PROBLEM REQUIREMENTS =>
The lines from the start of the records below through the line containing "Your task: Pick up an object" are to be copied exactly, both ends included, with nothing added.

--- DATASET EXCERPTS ---

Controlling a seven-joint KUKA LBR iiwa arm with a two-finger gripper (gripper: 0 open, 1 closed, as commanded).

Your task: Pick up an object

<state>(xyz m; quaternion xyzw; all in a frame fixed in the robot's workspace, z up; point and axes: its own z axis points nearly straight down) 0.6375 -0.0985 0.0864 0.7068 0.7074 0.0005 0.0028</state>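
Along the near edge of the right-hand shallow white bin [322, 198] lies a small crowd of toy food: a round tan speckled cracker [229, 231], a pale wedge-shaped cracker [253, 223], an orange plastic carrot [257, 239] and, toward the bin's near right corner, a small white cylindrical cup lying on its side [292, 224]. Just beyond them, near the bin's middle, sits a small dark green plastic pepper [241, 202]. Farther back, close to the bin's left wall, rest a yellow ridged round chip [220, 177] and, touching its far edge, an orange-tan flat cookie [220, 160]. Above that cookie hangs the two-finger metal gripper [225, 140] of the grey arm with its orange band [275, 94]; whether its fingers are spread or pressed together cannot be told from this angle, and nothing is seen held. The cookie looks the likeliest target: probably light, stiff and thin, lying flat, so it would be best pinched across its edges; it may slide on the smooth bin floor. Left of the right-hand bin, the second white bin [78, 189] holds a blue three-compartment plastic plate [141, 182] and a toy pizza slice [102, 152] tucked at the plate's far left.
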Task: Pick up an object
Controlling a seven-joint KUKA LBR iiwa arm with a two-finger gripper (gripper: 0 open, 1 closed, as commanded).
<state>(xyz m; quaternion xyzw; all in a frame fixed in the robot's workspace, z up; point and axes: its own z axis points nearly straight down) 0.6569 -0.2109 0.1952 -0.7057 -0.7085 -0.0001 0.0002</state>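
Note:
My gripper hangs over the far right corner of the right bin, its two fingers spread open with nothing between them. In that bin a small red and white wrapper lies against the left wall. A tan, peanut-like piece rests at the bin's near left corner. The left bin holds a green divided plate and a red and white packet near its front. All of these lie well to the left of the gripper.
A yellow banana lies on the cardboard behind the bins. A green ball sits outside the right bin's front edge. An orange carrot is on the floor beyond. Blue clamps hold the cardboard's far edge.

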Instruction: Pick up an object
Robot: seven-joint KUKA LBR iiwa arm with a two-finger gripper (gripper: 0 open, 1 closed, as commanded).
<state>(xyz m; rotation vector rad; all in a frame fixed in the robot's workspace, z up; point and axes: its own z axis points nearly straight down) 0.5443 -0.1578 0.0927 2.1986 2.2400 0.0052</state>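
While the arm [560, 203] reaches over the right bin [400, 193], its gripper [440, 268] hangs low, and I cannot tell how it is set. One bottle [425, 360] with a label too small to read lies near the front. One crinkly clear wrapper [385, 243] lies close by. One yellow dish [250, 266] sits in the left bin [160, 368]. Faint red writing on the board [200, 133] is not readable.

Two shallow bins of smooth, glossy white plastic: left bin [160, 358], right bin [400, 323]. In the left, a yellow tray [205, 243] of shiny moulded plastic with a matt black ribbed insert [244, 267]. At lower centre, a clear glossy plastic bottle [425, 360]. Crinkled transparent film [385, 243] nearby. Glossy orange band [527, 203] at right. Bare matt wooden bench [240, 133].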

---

OUTPUT OF THE EXERCISE =>
Controlling a seven-joint KUKA LBR iiwa arm with a two-finger gripper (gripper: 0 open, 1 closed, as commanded).

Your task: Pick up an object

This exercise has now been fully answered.